The second Python program ((2)Query_Location_Parser.py) reads in QueriesOut.txt and uses regular expressions and NLTK generate two more files. Regular expressions are used to further remove unnecessary information such as motif ID's and deal with unexpected anomalies in the data. The NLTK stopword list is used to remove meaningless words. The output is two .txt files, CleanQueries.txt and Locations.txt. Every line in Queries.txt contains a folklore motif . Every line in Locations.txt contains the region(s) of origin for its corresponding motif in CleanQueries.txt.
The third Python program ((3)Document_Classification.py) reads in both Locations.txt and CleanQueries.txt. Using these files, the program creates one large string for each location (China, Ireland, Africa, India) composed of that location's queries concatenated together. A “query” object is created for each location. A TF-IDF vector is created for each query object.
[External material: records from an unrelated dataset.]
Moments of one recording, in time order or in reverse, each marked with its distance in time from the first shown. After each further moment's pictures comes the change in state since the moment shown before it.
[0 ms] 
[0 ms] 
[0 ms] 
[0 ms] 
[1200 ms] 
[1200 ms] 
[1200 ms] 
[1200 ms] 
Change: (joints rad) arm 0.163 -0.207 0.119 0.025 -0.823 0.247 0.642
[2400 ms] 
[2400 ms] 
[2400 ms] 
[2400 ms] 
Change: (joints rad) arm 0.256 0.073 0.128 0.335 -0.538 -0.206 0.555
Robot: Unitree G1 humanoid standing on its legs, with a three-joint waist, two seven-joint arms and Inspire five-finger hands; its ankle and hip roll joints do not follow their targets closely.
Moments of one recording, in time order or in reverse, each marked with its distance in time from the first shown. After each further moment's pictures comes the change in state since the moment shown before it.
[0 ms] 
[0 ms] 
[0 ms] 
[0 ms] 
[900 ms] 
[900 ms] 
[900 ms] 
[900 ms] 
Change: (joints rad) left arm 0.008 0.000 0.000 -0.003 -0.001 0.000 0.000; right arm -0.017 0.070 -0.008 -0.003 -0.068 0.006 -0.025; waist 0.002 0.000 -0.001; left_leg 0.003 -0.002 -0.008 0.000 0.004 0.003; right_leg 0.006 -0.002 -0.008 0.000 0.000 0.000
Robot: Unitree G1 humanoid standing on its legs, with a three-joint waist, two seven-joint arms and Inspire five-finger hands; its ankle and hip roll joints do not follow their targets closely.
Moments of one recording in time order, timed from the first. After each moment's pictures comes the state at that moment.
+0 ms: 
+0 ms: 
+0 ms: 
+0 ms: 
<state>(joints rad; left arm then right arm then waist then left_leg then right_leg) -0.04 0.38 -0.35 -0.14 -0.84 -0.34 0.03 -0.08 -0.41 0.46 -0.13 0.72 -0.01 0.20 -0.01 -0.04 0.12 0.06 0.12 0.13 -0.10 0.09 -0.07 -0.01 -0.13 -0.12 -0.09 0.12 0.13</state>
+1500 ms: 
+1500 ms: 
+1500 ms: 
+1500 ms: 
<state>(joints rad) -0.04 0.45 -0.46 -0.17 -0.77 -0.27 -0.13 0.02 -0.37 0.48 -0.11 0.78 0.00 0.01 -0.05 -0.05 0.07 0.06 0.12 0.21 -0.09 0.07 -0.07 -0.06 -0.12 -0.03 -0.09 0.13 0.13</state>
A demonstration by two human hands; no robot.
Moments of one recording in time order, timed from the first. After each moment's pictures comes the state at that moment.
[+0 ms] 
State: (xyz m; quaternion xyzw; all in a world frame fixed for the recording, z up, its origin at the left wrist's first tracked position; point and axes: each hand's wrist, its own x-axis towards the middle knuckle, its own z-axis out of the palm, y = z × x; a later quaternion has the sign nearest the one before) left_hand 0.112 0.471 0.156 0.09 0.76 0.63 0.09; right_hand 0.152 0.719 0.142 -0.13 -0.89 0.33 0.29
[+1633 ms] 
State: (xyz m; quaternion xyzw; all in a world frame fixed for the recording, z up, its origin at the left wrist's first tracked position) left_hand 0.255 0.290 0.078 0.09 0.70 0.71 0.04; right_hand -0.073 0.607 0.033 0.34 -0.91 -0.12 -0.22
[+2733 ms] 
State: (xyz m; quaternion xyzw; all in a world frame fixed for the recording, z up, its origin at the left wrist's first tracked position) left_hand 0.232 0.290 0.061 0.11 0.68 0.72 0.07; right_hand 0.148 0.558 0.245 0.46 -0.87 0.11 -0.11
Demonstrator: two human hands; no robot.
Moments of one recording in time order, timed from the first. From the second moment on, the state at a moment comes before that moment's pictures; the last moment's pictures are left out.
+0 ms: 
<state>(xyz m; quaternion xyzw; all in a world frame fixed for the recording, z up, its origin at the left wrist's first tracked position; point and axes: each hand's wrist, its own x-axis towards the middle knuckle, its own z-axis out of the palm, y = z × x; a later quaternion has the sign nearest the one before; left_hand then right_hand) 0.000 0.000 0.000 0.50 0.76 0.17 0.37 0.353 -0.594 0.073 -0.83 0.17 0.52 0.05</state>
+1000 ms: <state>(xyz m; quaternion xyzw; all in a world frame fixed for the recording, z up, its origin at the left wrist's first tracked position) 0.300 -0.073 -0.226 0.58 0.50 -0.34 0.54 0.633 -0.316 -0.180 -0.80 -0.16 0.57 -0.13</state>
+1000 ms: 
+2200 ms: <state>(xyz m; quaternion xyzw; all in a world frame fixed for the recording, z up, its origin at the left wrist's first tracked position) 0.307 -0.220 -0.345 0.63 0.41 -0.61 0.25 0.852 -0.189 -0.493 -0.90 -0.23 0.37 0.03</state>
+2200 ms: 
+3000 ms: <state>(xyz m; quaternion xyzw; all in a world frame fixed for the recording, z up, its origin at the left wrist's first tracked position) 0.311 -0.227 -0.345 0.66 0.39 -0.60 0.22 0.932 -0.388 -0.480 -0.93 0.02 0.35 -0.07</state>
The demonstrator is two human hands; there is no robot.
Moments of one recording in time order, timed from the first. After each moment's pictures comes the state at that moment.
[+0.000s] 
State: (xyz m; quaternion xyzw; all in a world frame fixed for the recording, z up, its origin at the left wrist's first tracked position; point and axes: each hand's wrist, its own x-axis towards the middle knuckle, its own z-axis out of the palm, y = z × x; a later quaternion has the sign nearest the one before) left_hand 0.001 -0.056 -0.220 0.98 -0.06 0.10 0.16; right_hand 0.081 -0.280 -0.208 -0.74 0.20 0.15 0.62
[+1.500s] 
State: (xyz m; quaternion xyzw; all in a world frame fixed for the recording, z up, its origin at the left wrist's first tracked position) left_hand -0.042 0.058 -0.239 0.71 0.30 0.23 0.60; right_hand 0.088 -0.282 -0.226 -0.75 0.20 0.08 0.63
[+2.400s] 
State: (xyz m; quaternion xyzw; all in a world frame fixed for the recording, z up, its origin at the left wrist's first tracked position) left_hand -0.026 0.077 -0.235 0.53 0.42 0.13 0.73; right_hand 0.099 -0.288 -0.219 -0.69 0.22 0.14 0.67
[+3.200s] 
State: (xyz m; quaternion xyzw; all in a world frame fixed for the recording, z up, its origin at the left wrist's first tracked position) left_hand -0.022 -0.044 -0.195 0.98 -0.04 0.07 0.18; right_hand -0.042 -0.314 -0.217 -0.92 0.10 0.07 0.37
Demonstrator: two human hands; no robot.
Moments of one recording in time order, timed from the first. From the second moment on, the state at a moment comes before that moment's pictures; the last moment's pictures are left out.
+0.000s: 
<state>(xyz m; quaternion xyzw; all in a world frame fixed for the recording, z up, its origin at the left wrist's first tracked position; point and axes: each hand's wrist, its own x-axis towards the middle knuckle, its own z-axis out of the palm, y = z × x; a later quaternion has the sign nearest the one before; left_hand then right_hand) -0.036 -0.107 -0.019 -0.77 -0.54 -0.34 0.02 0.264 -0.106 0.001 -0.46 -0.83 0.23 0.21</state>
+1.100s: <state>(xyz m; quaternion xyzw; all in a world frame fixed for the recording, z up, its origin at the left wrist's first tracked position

Next, Test.txt is read in. This file contains 49 folktales from varying regions, all sourced from http://www.pitt.edu/~dash/folktexts.html. A “document” object is created for each tale and a TF-IDF vector is created for each folktale. To evaluate the similarity between the queries and the documents, the cosine similarity is calculated for all region's queries against each folktale. The region with the highest cosine similarity score is considered the “winner.” The results are compared to the information in Key.txt, which is composed of the correct region of origin for each folktale.
Output is written to ClassificationOutput.txt and scores.txt. ClassificationOutput.txt contains an ID for each tale, the region of origin, the program's “winning” region of origin, and the “winning” cosine similarity score. At the bottom of ClassificationOutput.txt are some statistics which will be covered in the next section. scores.txt contains the cosine similarity scores for all region's queries against each folktale.
The data at the end of ClassificationOutput.txt can be seen below:
Irish: 4/17, 0.23529411764705882
Indian: 11/20, 0.55
Chinese: 0/3, 0.0
African: 4/9, 0.4444444444444444
As you can tell, the results were not what I had hoped for. In retrospect, I believe the project was a little too ambitious. I should have perhaps limited it to just Irish folklore and written a program that included more features (utilizing my knowledge of the Irish lanuage (which often appears in tales), creating a corpus of Irish names, writing a stemming algorithm based off the grammar of the Irish Language, etc...) to determine whether or not it was Irish in origin.
Originally I intended for the program to analyze as many as 10 different regions of origin. However, as I began to work on this I realized I had to scale back to achieve somewhat satisfactory results in the given time period. I chose Irish, Indian, Chinese, and African folktales because there were many entries in Stith Thompson's index. However, not many Chinese or African tales were found on the folktale database.